Penalties for overloaded vans: What are the legal limits?

Before you try to squeeze that one last item in, be aware that the authorities take overloaded vans and commercial vehicles seriously

If you drive a van as part of your business, you will probably already know that even the most heavy-duty models can struggle with heavy loads.

What you also need to know is that this is not just a practical issue – it’s a legal one. The authorities take an overstuffed van seriously, as excess weight can constitute a serious hazard for you and other drivers.

What types of commercial vehicles can be penalised?

Both the police and the Vehicle and Operator Services Agency (VOSA) have the power to stop and carry out checks on all commercial vehicles, such as:

  • Vans
  • Lorries
  • Buses
  • Coaches

What penalties do owners face for overloaded vans?

If an officer checks your vehicle and finds it to be above the maximum permitted vehicle weight – otherwise known as the model’s Gross Vehicle Weight (GVW) – you will be fined, and in the vast majority of cases, they will prevent you from driving any further.

How do you work out how much weight a van can legally carry?

To find out how much weight you are allowed to carry in your van, you need to find out two things:

  1. The van’s Gross Vehicle Weight (GVW)
  2. The van’s kerb weight

A van’s kerb weight refers to how much the van weighs on its own, with a full tank of petrol but with no additional passengers or items.

You can find out your van’s GVW in its instruction manual or brochure – it is also normally printed inside the van itself, usually near the door latch.
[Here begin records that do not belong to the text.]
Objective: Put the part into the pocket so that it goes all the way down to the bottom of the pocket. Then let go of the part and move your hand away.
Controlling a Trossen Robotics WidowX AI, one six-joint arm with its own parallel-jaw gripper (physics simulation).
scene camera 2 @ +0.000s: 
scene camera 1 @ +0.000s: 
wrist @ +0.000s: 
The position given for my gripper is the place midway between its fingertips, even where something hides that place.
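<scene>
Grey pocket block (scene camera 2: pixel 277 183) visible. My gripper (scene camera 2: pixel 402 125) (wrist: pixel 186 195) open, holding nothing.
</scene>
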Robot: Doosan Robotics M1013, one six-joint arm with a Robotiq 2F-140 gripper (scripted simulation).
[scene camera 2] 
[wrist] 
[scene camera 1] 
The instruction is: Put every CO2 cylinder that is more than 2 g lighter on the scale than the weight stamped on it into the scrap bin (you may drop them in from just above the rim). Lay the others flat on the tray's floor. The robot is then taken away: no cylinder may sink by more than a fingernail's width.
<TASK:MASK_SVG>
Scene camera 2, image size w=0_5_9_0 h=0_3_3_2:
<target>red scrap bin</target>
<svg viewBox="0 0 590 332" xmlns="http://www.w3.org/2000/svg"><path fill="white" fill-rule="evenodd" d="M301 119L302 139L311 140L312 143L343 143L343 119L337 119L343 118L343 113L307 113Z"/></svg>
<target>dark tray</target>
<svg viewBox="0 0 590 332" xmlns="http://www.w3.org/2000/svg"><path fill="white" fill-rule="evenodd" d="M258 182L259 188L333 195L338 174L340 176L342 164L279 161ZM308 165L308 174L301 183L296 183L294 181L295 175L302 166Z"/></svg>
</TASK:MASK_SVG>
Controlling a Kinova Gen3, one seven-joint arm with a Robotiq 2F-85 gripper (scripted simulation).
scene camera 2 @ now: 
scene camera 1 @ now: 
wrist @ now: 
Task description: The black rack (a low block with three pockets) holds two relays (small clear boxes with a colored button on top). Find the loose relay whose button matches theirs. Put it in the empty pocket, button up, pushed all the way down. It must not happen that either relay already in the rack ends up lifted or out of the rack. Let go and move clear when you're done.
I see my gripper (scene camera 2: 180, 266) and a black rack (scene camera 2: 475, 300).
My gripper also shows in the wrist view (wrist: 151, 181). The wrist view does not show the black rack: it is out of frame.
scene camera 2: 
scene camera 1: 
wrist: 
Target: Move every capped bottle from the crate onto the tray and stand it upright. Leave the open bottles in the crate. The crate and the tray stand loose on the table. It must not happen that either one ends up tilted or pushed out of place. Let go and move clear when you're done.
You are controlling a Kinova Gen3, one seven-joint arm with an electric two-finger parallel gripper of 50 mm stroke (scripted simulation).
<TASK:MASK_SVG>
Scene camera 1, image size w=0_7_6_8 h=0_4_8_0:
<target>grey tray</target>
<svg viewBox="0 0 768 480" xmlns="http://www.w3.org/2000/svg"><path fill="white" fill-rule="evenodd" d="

The kerb weight can be found, again, in the vehicle’s instruction manual, or you can look up your specific model on the Internet.
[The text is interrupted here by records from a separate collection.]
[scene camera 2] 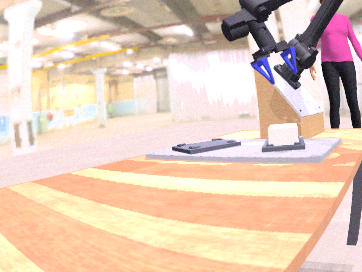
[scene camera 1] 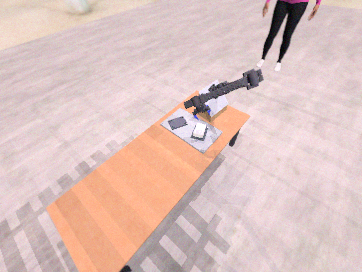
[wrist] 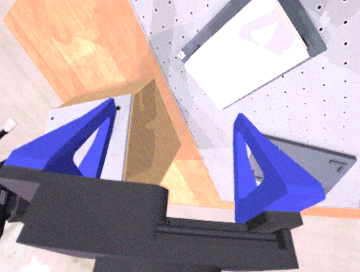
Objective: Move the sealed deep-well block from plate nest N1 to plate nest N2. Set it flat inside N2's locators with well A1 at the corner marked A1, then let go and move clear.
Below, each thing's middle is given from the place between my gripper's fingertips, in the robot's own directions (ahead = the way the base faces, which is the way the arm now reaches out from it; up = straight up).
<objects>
Now: the white block (wrist: pixel 248 51) 30 mm ahead of my hand, 10 mm to the right of it and 150 mm below it. Also, from my hand: grey perforated plate (scene camera 2: pixel 250 151) (30 mm ahead, 120 mm to the right, 190 mm below).
</objects>
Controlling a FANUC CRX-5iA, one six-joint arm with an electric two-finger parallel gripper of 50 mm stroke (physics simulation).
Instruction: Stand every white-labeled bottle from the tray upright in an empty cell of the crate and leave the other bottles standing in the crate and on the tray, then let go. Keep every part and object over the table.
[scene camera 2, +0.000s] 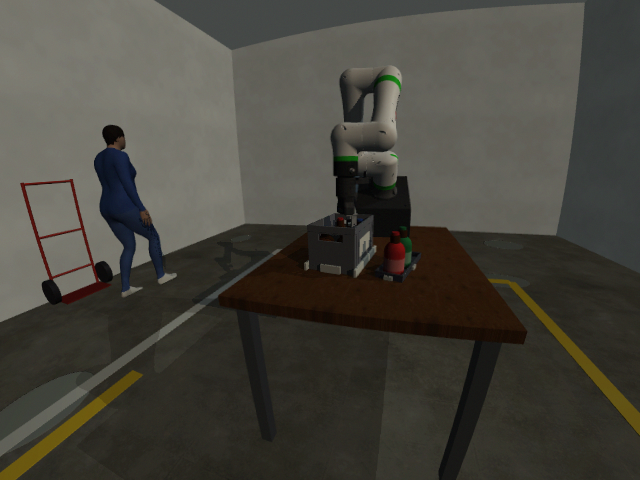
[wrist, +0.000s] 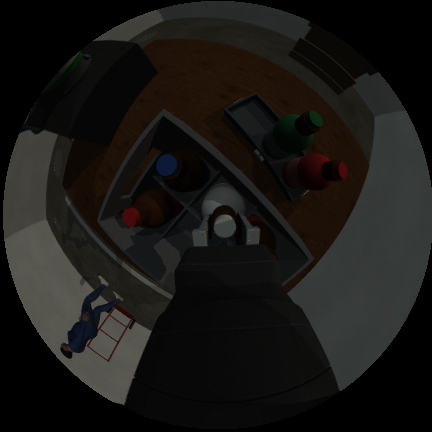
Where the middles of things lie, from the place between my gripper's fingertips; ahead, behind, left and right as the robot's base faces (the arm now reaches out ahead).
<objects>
Right now the white-labeled bottle (wrist: 222, 200) is 10 mm behind my hand, 10 mm to the left of it and 50 mm below it. The rest, counted from my hand: green bottle (wrist: 292, 133) (50 mm ahead, 190 mm to the left, 60 mm below).
</objects>
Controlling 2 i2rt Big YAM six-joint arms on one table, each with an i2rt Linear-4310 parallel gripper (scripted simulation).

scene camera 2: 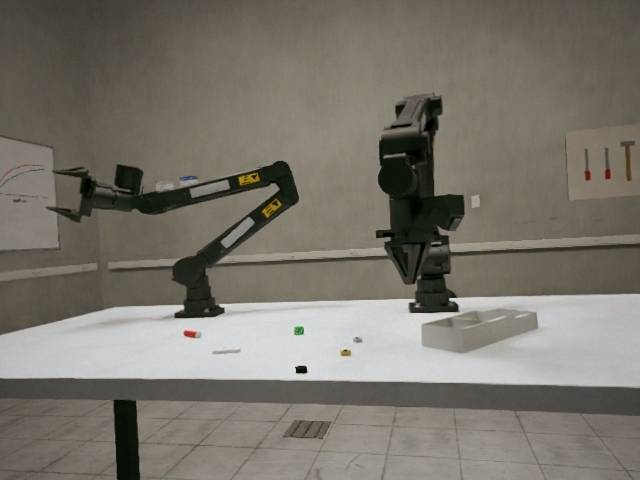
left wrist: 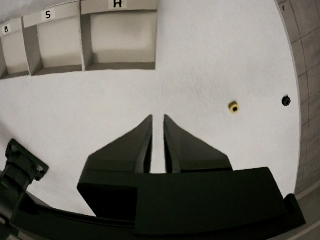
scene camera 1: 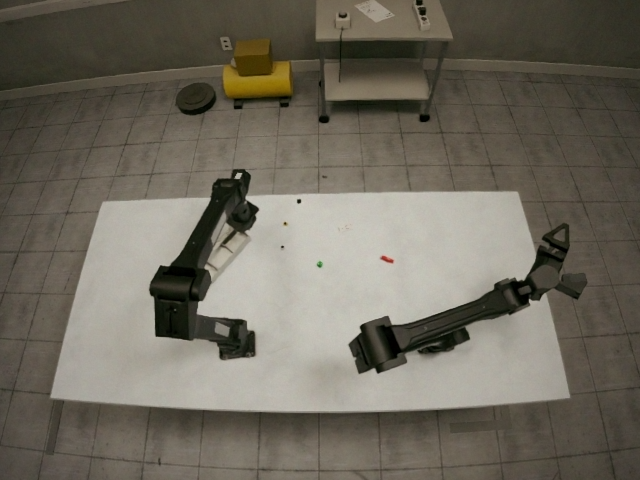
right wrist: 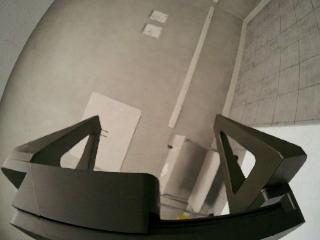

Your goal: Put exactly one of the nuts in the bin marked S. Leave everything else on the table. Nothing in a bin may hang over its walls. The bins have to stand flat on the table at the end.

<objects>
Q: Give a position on a bin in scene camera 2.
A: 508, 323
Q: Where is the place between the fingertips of my left gripper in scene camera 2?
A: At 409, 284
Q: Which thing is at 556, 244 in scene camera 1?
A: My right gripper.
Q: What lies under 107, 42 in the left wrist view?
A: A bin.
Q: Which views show my right gripper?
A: Scene camera 2, scene camera 1 and the right wrist view only.
</objects>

When you have found these out, simply subtract the kerb weight from the GVW, and you will have the maximum weight you are legally allowed to carry in your van.

So, for example, if you have a van with a GVW of 2240kg and a kerb weight of 1415kg, you would subtract one from the other, and see that you are allowed to carry up to 825kg extra.

How much can you be fined for an overloaded van?

If a police or VOSA officer finds you to be lugging around more than your legal maximum weight, they will impose a fixed penalty fine, the amount of which depends on how much you have gone over the legal limit. The current penalties are below:

Amount over limit Fine
5%-10% £100
10%-15% £200
15-30% £300
More than 30% Court summons


As you can see, the authorities allow a leeway of up to 5% before they hand out a fine, unless the excess weight is more than one tonne.

What do you do if fined?

If you have an address in the UK, you will have 28 days to pay the above fines, or ask for a court hearing if you want an appeal.

If you don’t have an address in the UK the authorities find ‘satisfactory’ (bed and breakfast, hotel, agency or solicitor’s addresses are not normally accepted), you will have to pay the fine on the spot, or £500 per offence if you go to court. Any excess you paid will be refunded after you’ve paid all your fines.

As you will see, if you have seriously exceeded your permitted weight you will be required to go to court. In most situations you will be made to pay a fine if found guilty (up to £500) – but if you’ve overloaded the van to the point where it is a real hazard to other road users you could be charged with dangerous driving. This is a serious offence which normally carries a prison sentence.

What happens if your van is found to be overloaded?

If your van is found to be overweight, it’s likely the officer will also prohibit you from driving it any further by ‘immobilising’ it – attaching a steel chain around the wheels to physically prevent it from moving. To release it, you have to get rid of the excess weight that cause the issue and pay a further £80 release charge.

The only situations in which your van won’t be immobilised is if there are some special circumstances related to the load you’re carrying – for example, you are driving a minibus full of passengers who would be stranded if it was prevented from completing its journey.